## TASK BRIEF
Please return the listing below exactly, without any of its pictures.

## STORED DATA
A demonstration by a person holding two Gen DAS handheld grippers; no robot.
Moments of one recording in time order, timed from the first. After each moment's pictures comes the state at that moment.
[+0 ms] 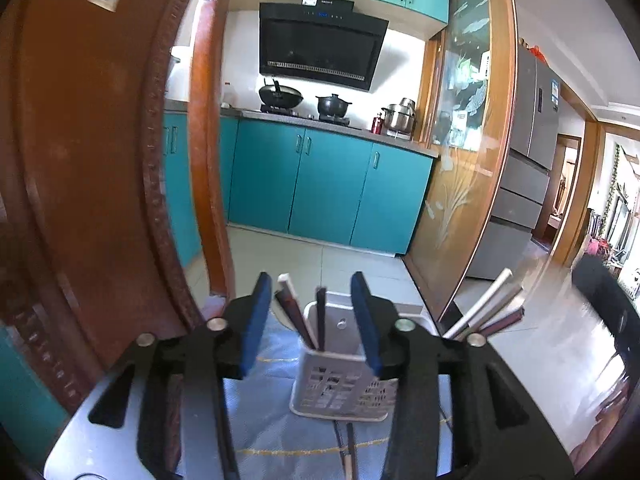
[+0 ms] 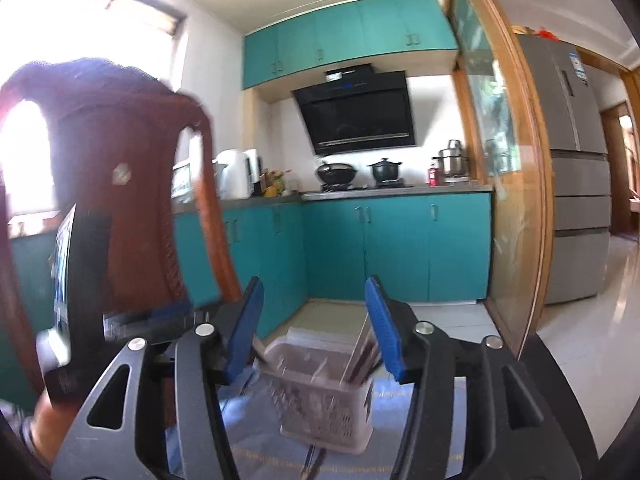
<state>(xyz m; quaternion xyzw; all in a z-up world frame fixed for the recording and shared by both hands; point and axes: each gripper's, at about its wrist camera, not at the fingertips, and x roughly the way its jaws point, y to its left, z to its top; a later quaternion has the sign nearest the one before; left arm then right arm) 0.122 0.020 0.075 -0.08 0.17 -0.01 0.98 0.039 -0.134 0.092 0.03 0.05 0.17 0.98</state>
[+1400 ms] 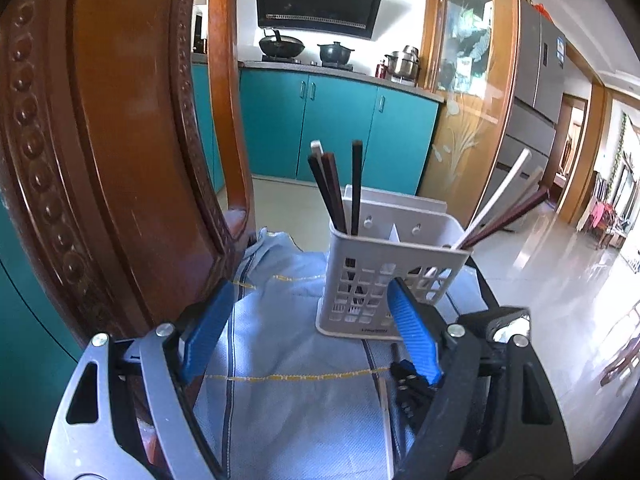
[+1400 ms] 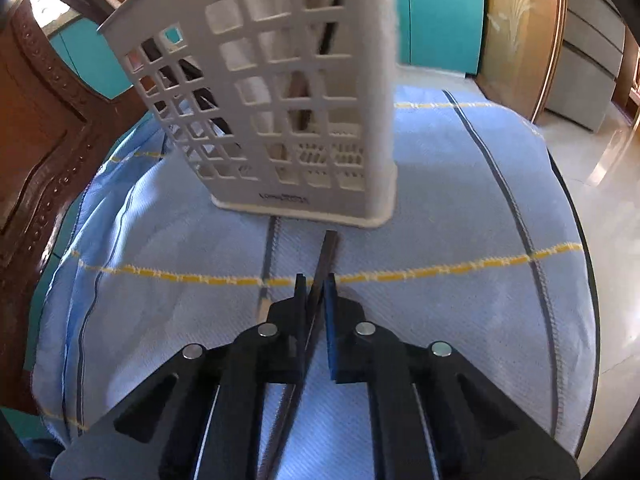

## ANSWER TO THIS TASK
A demonstration by a person holding two Gen DAS handheld grippers; no robot.
Moments of one recording in time order, timed from the first. After each moment's pictures comes the state at that moment.
[+0 ms] 
[+0 ms] 
<state>(xyz m; quaternion xyzw; all in a z-up world frame fixed for the recording and shared by both hands; point and axes: each gripper's, at about its wrist camera, not at the fingertips, and x roughly the way its jaws point, y to its left, z to its top; a later quaternion has the sign nearest the one before; left arm then right arm) 0.122 0.020 0.075 -0.08 0.17 -0.01 0.98 0.039 -0.134 0.092 0.03 0.05 0.17 0.98</state>
[+1400 ms] 
[+1400 ms] 

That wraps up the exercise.